■ To do
Every entry below should be restated word for word, except for its images.

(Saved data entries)
::::::
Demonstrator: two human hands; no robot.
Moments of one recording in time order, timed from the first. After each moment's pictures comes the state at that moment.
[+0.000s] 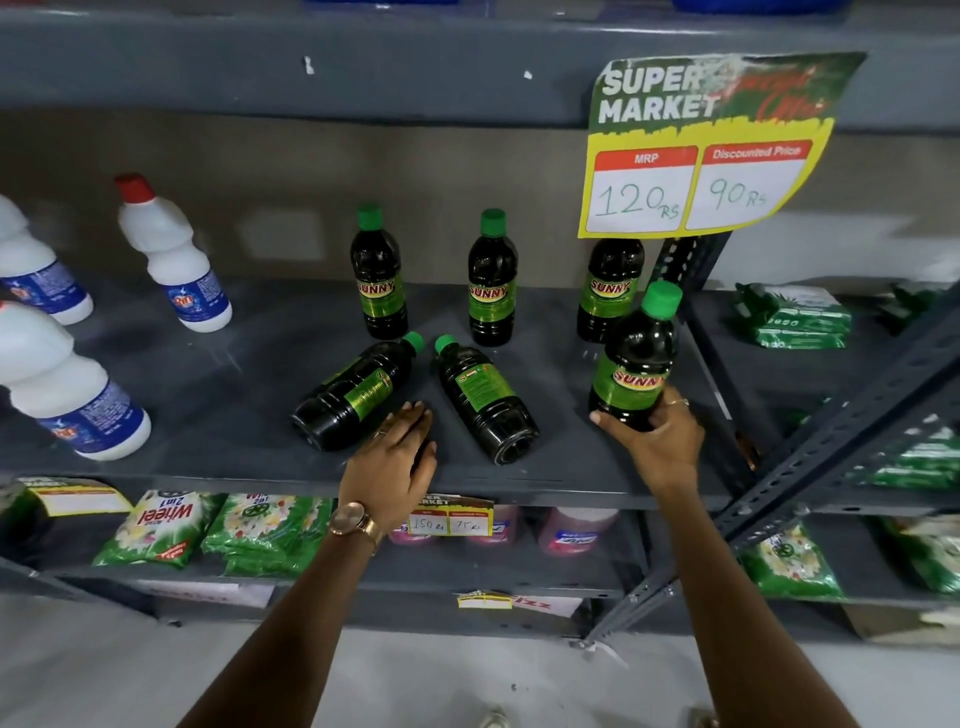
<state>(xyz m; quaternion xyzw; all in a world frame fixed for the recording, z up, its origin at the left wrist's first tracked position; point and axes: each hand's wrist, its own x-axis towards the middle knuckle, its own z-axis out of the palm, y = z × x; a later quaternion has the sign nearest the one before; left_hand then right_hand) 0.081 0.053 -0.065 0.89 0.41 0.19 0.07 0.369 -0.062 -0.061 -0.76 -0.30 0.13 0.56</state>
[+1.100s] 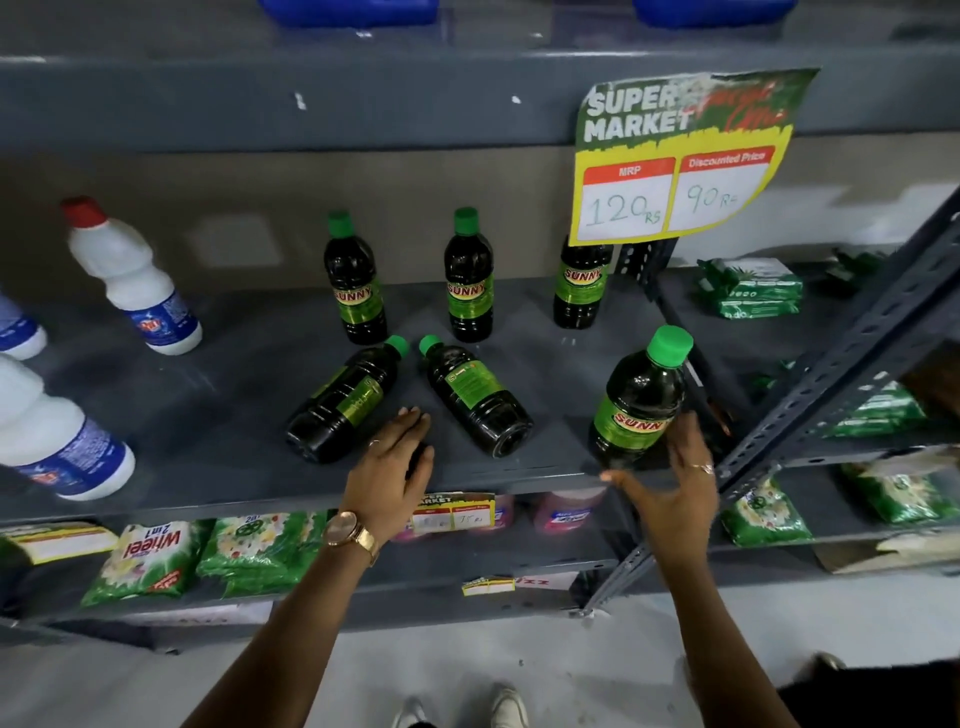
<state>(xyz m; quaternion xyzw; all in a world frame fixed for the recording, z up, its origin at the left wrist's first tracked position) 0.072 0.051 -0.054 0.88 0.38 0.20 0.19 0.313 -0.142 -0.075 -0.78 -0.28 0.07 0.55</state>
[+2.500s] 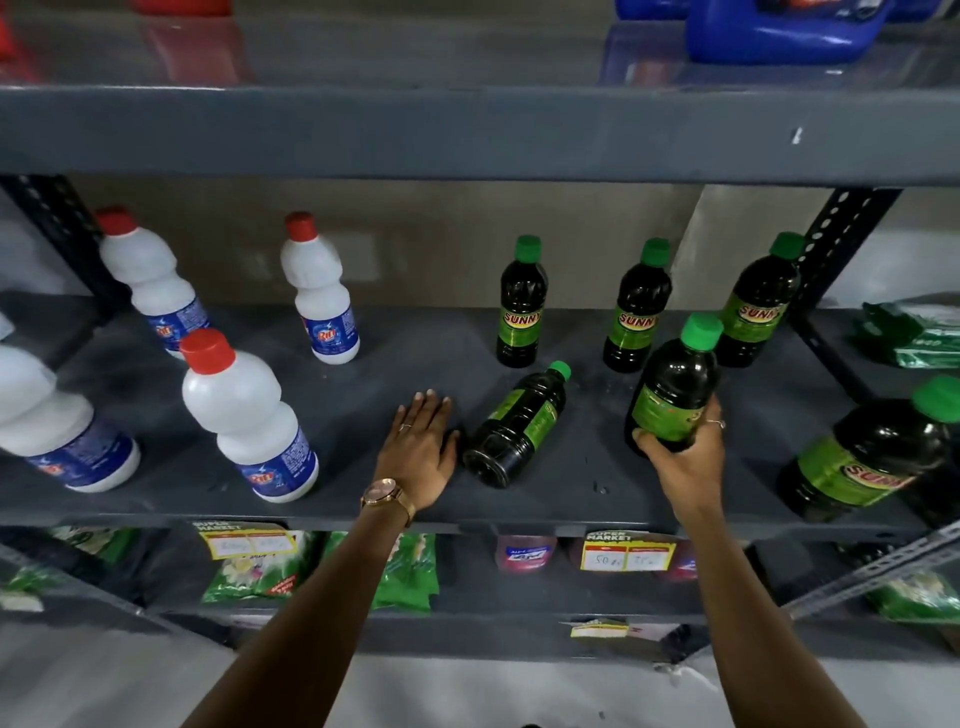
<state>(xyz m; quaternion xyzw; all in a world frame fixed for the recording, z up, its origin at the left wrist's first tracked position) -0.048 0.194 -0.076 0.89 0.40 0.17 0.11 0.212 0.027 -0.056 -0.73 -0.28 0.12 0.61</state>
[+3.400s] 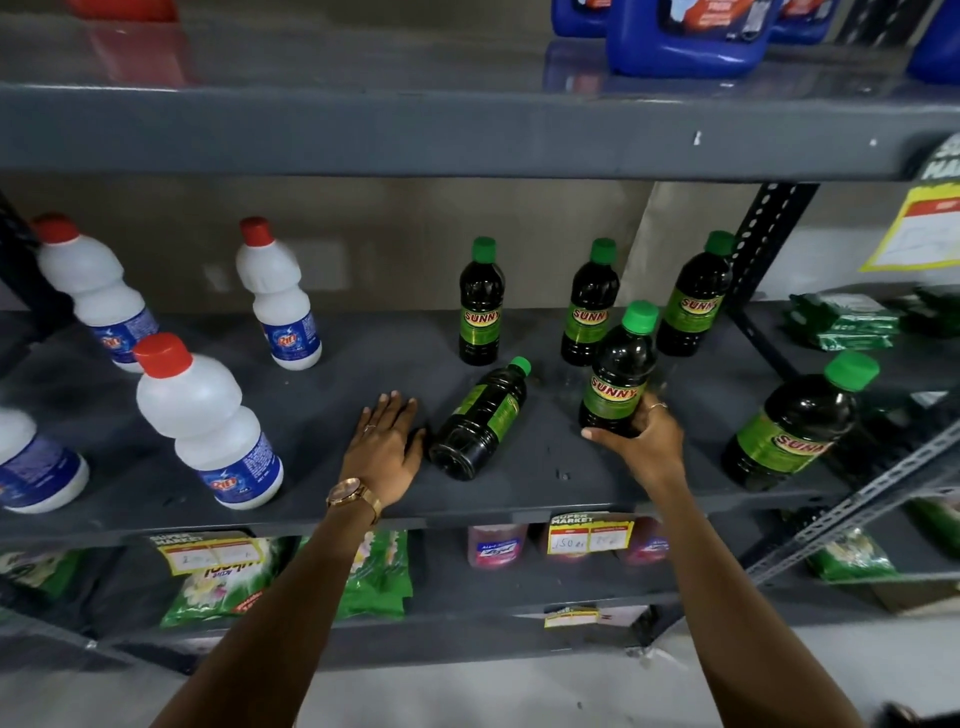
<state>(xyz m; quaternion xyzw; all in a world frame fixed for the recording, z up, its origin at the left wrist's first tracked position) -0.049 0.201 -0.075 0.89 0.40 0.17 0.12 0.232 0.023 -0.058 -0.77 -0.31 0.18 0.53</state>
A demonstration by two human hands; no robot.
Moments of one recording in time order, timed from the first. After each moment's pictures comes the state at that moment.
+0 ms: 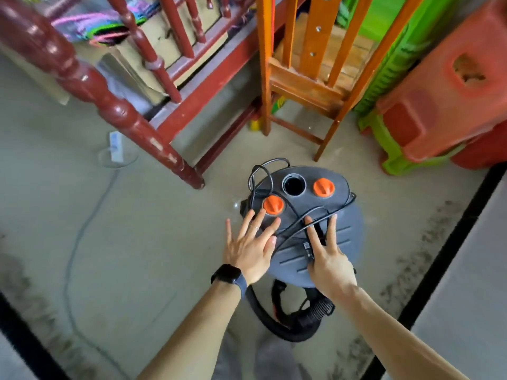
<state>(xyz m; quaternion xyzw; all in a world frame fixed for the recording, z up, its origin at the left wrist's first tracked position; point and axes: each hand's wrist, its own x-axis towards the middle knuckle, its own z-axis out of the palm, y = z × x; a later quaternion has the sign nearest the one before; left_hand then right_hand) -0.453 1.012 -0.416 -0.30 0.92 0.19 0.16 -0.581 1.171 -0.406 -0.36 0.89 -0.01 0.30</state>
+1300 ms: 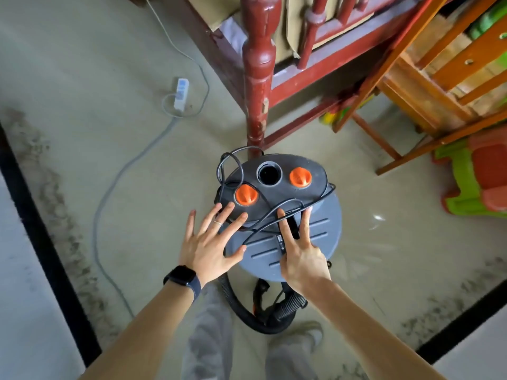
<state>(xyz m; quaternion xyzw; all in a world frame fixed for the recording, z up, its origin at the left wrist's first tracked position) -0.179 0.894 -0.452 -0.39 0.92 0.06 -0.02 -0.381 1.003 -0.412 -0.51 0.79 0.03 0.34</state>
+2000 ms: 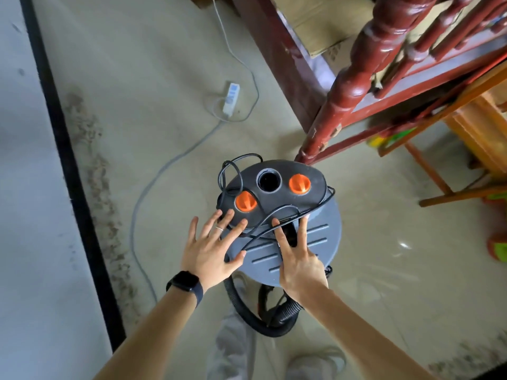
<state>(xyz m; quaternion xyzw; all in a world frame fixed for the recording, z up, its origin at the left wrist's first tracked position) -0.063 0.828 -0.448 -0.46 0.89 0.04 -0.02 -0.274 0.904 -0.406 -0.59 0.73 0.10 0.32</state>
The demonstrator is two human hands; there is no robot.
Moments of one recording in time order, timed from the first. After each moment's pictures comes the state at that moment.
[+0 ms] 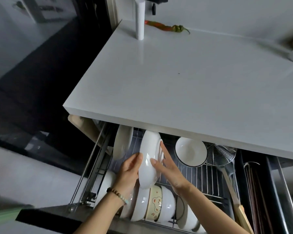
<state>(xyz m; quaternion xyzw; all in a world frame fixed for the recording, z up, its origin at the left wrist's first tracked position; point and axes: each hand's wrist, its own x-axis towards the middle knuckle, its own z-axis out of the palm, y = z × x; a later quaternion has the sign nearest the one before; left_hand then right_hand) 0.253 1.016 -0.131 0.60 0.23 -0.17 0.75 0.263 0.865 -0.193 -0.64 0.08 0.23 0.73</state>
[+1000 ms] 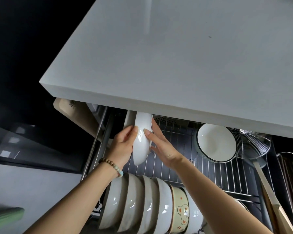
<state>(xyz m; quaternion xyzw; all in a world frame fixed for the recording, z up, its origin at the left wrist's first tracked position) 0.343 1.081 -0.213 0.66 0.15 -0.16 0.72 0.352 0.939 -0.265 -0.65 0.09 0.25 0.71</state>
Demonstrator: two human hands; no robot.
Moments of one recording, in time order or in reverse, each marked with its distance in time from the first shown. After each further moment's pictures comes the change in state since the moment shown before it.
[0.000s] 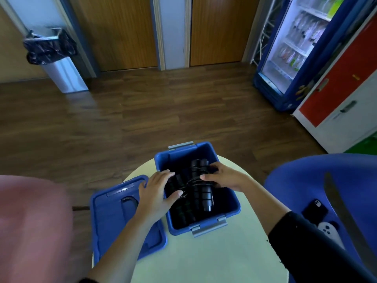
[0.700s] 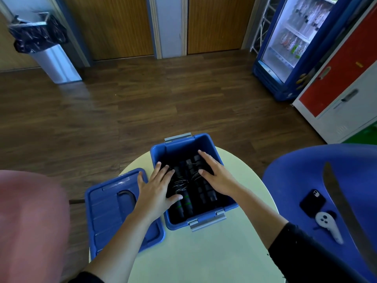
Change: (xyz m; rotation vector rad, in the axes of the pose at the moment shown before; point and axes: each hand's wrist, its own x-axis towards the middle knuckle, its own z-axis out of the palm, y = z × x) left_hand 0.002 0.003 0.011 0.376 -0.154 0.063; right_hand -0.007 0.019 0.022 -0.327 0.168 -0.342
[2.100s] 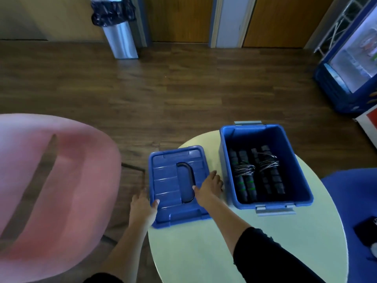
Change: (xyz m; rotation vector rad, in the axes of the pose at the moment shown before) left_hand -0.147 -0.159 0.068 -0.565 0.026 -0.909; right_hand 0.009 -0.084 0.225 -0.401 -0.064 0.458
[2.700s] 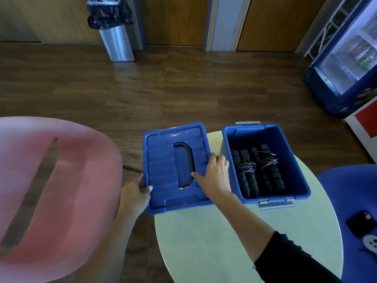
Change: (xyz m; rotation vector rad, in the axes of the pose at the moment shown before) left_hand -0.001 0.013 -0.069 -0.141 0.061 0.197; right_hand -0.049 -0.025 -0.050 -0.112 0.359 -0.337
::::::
■ Written solution
Demonstrator: two human hands; no robot.
Moments of one recording in time order, timed from the first. After each moment's pictures comes the state at that moment.
[+0.000s] 
<state>(xyz m; quaternion xyzw; all in a world frame fixed for the recording, z up, its origin at the left wrist's first tracked position; point and axes: each hand's wrist, its own x-axis towards the middle knuckle, its own z-axis out of the palm, y = z × x; a later quaternion has the sign nearest the one before; left_hand then right_hand) 0.081 0.053 -0.065 0.89 0.41 0.19 0.07 0.369 -0.062 -0.061 -0.76 -0.30 0.13 0.56</state>
[+1.100s] 
<state>(xyz m; quaternion xyzw; all in a world frame fixed for the recording, z up, its origin at the left wrist's first tracked position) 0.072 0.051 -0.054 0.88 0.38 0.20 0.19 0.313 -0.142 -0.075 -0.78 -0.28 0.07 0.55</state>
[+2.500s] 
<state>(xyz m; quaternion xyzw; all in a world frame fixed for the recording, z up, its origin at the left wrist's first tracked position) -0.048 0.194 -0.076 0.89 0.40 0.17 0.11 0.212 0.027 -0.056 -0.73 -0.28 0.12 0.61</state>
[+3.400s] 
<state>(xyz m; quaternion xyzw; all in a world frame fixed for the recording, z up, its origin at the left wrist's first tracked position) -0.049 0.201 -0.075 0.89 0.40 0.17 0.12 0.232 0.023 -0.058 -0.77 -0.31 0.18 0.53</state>
A demonstration by two human hands; no robot.
Moments of one recording in time order, timed from the first. After each moment's pictures comes the state at that moment.
+0 ms: 
<state>(xyz m; quaternion xyzw; all in a world frame fixed for the recording, z up, its origin at the left wrist's first tracked position; point and axes: each hand's wrist, its own x-axis towards the middle knuckle, its own z-axis out of the palm, y = z × x; a later quaternion has the sign nearest the one before; left_hand then right_hand) -0.453 1.012 -0.416 -0.30 0.92 0.19 0.16 -0.581 1.171 -0.406 -0.36 0.89 -0.01 0.30</state>
+1300 ms: 
<state>(xyz m; quaternion xyzw; all in a world frame fixed for the recording, z up, its origin at the left wrist's first tracked position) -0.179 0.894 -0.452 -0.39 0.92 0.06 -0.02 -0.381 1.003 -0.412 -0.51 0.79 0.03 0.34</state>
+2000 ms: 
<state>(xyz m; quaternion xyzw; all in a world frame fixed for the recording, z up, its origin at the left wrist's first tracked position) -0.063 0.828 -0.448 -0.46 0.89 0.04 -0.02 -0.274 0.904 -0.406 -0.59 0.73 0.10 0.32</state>
The demonstrator is two human hands; there is no robot.
Moments of one recording in time order, timed from the first. After each moment's pictures comes the state at that moment.
[+0 ms] 
<state>(xyz m; quaternion xyzw; all in a world frame fixed for the recording, z up, its origin at the left wrist's first tracked position; point and axes: each hand's wrist, its own x-axis towards the middle knuckle, its own z-axis out of the palm, y = z × x; a later quaternion has the sign nearest the one before; left_hand then right_hand) 0.253 1.016 -0.131 0.60 0.23 -0.17 0.75 0.263 0.865 -0.193 -0.64 0.08 0.23 0.73</state>
[+1000 ms] 
<state>(xyz m; quaternion xyzw; all in a world frame fixed for the recording, z up, its origin at the left wrist's first tracked position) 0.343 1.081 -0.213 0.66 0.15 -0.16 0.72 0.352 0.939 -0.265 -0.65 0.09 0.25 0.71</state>
Demonstrator: two human hands; no robot.
Moments of one recording, in time order or in reverse, each marked with its distance in time from the first shown. After each further moment's pictures comes the change in state since the moment shown before it.
[0.000s] 
[0.700s] 
Change: (xyz m; rotation vector rad, in the axes of the pose at the moment shown before; point and axes: each hand's wrist, its own x-axis towards the middle knuckle, its own z-axis out of the palm, y = z × x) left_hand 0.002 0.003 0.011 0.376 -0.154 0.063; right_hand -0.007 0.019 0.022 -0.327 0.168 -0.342
[2.100s] 
Change: (xyz m; rotation vector rad, in the axes of the pose at the moment shown before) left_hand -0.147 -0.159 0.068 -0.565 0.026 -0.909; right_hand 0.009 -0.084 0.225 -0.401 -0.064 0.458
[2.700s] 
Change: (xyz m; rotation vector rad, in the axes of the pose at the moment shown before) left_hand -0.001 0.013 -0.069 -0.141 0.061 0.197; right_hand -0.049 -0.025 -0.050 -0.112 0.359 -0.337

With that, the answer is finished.